First of all, it will be necessary to support the banking system by strengthening bank liquidity and setting up
refinancing schemes that will allow them to extend maturities and restructure credit lines
financing granted to companies in difficulty. We also need an economic counter-offensive without
precedent if we want to avoid lasting damage to our economies and our social safety net.
Admittedly, the massive investments in infrastructure will enable the economy to restart, but this
will not be enough, we must seize this opportunity to accelerate the structural transformation of our
savings. We need to move towards the massive transformation of our raw materials, particularly with regard to
concerns agriculture by ensuring that the added values generated directly impact the base of
the population, starting with the producers who represent more than 70% of our working population. He
must also seize this opportunity to accelerate the operationalization of the Free Trade Area
African continent by stimulating intra-regional trade and promoting intra-regional value chains
to increase the resilience of our economies.

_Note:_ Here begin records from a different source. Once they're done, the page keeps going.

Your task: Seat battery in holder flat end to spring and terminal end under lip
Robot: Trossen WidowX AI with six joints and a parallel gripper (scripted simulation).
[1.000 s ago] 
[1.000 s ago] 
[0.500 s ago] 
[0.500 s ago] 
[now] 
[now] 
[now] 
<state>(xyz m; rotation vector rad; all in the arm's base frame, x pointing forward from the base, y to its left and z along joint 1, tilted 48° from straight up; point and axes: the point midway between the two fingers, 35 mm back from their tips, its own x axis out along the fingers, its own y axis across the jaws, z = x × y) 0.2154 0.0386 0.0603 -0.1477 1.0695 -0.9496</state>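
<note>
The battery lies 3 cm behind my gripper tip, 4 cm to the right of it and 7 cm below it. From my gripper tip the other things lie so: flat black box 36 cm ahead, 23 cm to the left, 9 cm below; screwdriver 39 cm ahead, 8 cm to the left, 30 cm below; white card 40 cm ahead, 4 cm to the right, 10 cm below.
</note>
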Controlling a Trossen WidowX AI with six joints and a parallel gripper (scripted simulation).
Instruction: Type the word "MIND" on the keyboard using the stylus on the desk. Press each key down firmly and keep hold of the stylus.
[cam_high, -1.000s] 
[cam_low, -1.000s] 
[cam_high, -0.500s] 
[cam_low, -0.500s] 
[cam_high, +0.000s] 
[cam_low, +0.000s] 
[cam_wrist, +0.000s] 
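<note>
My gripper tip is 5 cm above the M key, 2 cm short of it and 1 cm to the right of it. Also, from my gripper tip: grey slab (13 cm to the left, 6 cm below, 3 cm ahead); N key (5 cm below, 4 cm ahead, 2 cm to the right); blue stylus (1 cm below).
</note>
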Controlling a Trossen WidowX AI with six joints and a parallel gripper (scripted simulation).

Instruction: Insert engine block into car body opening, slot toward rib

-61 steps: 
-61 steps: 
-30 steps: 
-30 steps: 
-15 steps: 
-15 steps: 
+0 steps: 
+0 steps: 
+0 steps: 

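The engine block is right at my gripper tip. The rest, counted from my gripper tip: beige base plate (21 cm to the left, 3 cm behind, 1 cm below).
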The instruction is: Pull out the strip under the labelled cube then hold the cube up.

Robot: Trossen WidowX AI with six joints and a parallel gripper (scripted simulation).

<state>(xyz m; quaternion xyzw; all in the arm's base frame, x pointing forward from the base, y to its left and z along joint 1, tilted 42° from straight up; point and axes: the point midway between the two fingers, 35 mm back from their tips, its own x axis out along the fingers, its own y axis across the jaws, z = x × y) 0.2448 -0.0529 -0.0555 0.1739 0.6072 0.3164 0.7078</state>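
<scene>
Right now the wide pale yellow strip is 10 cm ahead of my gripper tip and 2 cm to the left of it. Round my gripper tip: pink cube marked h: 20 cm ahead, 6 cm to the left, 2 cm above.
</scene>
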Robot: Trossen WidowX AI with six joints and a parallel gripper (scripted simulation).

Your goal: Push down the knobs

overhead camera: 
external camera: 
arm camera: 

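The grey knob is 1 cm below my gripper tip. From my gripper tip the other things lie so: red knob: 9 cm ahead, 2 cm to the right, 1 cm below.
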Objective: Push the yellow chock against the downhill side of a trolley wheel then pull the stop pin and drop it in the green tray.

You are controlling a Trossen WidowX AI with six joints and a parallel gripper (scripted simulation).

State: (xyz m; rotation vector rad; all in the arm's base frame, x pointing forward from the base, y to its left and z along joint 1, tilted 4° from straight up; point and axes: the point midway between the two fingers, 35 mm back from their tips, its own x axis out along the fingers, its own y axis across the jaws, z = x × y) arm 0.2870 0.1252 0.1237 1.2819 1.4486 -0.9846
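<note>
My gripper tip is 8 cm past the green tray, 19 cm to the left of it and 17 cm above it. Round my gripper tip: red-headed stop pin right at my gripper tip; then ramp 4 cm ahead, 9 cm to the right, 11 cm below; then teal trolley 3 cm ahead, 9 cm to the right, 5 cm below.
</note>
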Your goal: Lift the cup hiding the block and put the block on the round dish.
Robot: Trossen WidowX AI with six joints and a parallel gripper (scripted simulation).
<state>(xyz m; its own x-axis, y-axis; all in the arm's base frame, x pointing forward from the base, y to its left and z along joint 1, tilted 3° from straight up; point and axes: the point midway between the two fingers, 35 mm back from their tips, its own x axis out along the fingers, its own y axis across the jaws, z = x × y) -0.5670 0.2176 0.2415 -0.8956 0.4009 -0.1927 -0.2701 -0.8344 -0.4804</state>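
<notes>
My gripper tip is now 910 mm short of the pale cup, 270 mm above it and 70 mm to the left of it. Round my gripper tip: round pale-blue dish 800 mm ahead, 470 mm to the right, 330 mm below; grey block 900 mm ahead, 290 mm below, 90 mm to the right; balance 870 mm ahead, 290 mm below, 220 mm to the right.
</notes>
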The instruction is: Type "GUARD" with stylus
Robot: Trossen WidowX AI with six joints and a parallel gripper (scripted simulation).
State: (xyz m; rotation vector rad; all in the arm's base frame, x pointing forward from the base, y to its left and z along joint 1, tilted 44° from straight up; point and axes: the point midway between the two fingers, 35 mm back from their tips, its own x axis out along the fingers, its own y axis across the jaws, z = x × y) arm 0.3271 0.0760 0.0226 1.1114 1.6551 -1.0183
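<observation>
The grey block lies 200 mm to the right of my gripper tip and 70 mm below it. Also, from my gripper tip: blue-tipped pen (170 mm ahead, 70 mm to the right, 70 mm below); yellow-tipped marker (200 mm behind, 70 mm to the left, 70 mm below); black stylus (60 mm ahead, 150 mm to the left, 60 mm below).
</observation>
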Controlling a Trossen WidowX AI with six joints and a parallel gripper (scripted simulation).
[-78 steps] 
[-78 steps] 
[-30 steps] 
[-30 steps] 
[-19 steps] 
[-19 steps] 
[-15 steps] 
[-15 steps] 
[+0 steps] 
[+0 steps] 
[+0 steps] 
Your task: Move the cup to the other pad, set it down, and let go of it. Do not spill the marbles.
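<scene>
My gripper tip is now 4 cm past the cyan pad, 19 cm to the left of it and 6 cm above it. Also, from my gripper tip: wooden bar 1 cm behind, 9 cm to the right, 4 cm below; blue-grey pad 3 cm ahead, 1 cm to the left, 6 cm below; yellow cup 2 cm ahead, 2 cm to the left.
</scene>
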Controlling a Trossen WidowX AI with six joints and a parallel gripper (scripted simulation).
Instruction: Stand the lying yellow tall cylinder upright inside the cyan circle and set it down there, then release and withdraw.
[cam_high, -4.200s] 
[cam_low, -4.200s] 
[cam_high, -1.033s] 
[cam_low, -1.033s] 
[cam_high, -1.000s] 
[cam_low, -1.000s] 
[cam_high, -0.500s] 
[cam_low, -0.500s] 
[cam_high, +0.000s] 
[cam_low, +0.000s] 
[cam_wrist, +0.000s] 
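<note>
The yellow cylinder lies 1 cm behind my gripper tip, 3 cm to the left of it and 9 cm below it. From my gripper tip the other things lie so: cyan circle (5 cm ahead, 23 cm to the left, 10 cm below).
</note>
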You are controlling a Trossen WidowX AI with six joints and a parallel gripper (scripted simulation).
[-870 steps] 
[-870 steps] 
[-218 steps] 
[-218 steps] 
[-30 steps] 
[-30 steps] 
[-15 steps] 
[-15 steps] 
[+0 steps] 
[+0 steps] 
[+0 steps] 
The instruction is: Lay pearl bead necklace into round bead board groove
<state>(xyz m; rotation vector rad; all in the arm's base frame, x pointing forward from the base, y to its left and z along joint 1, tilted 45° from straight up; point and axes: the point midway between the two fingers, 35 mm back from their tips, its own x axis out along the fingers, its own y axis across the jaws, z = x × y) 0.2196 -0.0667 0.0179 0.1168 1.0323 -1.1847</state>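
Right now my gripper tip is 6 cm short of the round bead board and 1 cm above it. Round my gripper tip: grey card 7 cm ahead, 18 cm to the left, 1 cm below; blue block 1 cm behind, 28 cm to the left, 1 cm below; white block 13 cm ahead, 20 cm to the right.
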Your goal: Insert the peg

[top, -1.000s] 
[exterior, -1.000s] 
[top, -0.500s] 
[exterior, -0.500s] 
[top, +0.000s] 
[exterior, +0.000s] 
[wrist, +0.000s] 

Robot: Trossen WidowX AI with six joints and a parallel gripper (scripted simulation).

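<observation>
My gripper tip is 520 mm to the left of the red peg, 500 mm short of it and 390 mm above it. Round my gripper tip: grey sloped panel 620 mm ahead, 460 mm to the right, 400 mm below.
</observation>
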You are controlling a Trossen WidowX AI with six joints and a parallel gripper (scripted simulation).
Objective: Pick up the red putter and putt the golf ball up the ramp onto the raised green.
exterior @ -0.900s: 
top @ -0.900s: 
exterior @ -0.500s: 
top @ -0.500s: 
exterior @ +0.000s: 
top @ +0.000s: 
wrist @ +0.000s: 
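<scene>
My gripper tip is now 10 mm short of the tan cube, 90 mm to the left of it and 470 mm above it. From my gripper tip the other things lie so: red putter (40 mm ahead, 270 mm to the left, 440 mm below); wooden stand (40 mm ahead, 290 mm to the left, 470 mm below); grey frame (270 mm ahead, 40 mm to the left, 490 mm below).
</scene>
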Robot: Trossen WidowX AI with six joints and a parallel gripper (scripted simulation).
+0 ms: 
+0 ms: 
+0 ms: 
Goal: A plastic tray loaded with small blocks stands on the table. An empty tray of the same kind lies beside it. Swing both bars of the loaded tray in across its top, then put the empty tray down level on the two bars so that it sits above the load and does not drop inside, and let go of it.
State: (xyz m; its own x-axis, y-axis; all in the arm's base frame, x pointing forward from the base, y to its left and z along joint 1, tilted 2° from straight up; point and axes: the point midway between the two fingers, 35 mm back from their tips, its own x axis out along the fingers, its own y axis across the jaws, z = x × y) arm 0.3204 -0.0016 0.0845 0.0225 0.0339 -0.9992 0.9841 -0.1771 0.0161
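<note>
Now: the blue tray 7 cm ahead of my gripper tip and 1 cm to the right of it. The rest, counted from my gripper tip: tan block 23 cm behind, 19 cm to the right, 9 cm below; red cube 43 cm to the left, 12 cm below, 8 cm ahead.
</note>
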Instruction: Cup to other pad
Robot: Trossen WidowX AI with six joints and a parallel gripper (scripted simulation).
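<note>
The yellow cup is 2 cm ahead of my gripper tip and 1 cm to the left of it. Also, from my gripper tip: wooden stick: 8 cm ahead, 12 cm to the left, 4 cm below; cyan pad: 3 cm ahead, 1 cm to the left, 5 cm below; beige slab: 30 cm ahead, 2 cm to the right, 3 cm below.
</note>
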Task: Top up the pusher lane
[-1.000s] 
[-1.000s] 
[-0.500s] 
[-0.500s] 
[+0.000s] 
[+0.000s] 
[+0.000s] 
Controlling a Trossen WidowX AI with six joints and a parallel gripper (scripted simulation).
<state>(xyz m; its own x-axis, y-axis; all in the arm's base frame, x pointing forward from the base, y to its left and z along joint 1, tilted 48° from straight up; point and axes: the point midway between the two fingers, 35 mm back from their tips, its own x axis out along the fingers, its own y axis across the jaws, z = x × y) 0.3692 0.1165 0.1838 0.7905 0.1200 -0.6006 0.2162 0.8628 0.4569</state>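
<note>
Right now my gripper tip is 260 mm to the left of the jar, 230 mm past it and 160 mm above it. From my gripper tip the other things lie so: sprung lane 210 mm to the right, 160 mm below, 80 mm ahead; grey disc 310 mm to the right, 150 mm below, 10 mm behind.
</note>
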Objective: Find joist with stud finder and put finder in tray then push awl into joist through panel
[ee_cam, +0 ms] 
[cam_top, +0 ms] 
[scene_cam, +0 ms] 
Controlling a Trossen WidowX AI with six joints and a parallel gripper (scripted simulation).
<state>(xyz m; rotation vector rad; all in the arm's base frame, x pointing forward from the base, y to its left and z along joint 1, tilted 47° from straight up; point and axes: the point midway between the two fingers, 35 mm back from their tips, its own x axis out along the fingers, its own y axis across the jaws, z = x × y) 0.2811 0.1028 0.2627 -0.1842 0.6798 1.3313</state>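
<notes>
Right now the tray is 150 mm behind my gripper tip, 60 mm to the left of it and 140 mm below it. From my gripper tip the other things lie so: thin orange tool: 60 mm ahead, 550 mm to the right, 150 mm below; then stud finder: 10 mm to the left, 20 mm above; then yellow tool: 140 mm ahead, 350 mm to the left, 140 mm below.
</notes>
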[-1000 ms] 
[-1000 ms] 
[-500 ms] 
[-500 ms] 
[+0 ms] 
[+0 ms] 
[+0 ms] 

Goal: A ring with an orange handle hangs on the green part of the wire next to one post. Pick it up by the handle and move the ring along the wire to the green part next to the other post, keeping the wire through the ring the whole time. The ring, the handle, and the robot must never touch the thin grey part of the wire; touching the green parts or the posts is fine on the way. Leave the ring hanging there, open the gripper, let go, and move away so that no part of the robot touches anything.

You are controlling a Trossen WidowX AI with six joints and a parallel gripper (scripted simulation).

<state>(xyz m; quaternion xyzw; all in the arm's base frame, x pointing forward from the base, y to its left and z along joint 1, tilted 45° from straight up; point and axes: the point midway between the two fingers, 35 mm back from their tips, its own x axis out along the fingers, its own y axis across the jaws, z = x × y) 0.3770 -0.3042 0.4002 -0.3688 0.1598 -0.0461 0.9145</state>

It is at this level that investment banks like Sirius Capital must more than ever play their role in
structuring financial instruments that will facilitate access to financing for both actors
public than private. At the level of the public sector, we are already engaged with States in
their efforts to raise capital on regional and international markets both in the form
bond issues than in the form of bilateral loans.
We can also cite, for example, “blended finance” type structures which consist of the
mobilization of capital jointly at the level of development institutions and the private sector,
relying on the funds made available by development partners to limit the risks
related to investments at a level acceptable to private lenders.
This type of financing could have a multiplier effect on the resources allocated by DFIs
(Finance and Development Institutions: Editor's note), and make it possible to fill the financing gap at
short term estimated at several hundred billion dollars.